Ringrazio anche i professori che hanno fatto parte della mia carriera universitaria che,
oltre ai corsi e agli esami, mi hanno dato molti insegnamenti riguardo il mondo
dell'ingegneria,dell'informatica e del lavoro che mi prospetterà.
Vorrei ringraziare la mia famiglia, a cui questo lavoro è dedicato, che mi ha permesso di
poter conseguire questo percorso, di far si che la passione per l'informatica possa diventare
il mio domani, insegnandomi a sempre perseverare e impegnarsi al massimo,anche se le
situazioni sono avverse, per raggiungere i propri obbiettivi.
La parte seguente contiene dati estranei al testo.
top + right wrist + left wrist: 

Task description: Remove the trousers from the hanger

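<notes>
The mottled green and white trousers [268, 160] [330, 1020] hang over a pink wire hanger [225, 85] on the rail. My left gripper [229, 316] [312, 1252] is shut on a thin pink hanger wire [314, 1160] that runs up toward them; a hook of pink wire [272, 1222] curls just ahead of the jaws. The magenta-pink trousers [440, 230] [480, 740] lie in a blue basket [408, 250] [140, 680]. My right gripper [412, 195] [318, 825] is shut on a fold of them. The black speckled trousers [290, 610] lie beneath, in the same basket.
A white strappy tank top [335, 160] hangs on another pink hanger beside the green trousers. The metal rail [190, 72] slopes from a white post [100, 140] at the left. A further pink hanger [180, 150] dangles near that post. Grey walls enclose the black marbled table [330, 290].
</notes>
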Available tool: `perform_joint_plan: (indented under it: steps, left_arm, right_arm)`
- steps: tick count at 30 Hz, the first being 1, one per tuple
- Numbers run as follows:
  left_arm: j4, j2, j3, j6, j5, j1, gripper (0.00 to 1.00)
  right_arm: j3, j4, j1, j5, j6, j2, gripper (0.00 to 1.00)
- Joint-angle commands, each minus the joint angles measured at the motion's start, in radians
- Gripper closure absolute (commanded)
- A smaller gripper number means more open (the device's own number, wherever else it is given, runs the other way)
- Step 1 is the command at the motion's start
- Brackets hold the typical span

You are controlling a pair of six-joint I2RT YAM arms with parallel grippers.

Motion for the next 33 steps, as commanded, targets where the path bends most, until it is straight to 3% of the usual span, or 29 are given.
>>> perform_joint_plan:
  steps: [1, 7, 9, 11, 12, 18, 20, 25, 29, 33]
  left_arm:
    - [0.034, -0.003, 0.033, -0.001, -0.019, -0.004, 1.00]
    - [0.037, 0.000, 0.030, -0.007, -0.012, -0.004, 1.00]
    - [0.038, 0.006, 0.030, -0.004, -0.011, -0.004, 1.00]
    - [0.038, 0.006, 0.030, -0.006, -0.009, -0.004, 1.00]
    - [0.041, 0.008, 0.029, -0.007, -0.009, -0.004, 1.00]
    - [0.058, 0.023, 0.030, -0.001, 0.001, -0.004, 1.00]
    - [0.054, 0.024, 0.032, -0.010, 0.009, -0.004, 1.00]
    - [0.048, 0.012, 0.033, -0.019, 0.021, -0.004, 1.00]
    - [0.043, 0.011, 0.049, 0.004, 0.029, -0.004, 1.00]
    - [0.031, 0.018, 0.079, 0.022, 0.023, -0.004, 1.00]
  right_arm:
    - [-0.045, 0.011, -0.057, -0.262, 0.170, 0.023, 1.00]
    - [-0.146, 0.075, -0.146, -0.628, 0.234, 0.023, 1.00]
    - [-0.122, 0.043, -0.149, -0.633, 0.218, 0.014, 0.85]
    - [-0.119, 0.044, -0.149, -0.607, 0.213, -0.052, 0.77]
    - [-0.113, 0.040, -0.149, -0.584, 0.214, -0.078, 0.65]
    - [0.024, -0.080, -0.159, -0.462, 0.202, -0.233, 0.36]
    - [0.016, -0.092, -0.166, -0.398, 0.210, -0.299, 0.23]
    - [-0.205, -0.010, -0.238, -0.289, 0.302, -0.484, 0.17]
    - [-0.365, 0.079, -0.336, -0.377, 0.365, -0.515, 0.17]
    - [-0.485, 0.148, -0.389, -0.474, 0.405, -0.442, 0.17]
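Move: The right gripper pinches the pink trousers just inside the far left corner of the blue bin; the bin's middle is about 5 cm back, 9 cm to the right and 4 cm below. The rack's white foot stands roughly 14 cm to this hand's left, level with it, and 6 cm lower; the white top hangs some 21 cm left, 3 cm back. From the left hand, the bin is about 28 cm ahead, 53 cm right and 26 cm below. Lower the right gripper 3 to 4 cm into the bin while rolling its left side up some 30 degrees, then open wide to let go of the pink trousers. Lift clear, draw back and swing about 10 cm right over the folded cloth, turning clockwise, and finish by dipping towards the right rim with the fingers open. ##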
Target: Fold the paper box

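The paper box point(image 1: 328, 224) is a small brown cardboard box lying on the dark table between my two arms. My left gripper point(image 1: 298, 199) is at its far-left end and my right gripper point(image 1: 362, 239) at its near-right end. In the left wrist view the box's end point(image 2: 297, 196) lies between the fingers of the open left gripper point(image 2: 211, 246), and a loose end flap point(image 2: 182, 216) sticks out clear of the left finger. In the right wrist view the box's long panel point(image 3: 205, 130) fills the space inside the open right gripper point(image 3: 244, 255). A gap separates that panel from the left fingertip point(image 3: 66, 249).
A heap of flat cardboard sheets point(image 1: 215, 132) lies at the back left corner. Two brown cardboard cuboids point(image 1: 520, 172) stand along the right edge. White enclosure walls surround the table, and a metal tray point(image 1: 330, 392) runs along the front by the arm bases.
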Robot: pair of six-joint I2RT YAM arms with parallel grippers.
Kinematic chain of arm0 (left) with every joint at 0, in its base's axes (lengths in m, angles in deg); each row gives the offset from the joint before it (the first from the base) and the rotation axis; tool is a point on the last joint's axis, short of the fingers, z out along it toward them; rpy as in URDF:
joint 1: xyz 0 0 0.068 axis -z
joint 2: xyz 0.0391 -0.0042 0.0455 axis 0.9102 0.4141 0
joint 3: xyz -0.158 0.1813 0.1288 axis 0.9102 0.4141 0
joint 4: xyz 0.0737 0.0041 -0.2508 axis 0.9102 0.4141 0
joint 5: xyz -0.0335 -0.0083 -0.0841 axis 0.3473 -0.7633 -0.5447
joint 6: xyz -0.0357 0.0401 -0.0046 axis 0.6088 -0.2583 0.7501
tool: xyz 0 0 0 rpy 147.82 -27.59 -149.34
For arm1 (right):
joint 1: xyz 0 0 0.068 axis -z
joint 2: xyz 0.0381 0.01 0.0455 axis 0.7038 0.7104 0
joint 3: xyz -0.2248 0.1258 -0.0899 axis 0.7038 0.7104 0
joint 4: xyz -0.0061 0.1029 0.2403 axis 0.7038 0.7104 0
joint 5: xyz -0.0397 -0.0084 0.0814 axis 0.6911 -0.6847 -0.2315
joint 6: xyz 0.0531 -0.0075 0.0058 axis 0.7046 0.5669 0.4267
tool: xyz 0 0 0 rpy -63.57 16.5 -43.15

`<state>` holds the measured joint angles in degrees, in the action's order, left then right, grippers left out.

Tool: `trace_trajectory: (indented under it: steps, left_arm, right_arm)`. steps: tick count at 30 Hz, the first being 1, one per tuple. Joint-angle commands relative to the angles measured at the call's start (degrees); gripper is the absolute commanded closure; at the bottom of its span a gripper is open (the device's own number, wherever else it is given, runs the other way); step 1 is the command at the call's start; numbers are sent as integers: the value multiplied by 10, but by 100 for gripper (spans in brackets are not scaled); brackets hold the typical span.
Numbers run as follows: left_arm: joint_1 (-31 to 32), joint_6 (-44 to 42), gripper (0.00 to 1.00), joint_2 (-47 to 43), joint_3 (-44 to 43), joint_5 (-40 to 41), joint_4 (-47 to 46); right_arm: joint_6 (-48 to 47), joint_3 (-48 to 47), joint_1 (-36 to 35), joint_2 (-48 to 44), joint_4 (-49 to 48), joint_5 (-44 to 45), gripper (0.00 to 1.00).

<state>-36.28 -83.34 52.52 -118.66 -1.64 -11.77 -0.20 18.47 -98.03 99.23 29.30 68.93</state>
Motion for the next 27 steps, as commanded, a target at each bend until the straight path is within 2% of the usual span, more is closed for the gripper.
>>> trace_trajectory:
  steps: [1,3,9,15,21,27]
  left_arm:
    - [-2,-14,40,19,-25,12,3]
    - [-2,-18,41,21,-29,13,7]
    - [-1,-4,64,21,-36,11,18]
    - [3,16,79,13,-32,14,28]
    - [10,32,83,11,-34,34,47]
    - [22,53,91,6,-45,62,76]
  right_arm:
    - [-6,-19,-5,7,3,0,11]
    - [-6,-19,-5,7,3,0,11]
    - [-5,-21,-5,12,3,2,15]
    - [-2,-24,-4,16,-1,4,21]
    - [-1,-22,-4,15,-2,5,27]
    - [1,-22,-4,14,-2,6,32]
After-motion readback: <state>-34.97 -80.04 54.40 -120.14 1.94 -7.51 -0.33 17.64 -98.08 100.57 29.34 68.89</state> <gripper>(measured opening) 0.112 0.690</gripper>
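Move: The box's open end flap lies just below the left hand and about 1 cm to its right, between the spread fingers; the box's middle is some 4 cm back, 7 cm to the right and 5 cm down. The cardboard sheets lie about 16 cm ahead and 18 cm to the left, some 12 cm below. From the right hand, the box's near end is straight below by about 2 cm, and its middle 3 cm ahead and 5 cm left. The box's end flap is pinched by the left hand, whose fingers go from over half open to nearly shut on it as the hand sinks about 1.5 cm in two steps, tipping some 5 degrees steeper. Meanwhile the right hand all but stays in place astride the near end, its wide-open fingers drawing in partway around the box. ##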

Ringrazio i miei amici di sempre, Fabio e Melania, ormai sono come dei fratelli acquisiti
per me, che mi hanno dato sempre tutto il sostegno necessario per affrontare a testa alta
ogni avversità.
Ringrazio tutta la “combriccola”, abbiamo condiviso per tanti anni molte tappe dei nostri
percorsi, affrontando alti e bassi, nonostante tutto siamo sempre più uniti,come una
seconda famiglia.
Ringrazio tutti i miei colleghi universitari, in particolare Fabiana, dove abbiamo condiviso
i corsi più impegnativi, gli esami più difficili, gli appunti più disparati e gli orari più strani
che uno studente universitario può affrontare sostenendoci l'uno con l'altro.
Ringrazio in oltre tutti i ragazzi del “Centro Polifunzionale Pier Paolo Pasolini” di
Casalnuovo di Napoli e i dipendenti comunali che la gestiscono, dove in questi anni, tra
una pausa caffè e un altro, confronti universitari, discussioni tra le più disparate, uscite e
cene mi hanno sempre sostenuto.
Infine ringrazio tutte le persone che non ci sono più e tutte le altre persone che non ho
citato che in un modo o nell'altro hanno fatto parte della mia vita in questi anni e che
hanno dato anche un piccolo contributo a quello che sono diventato.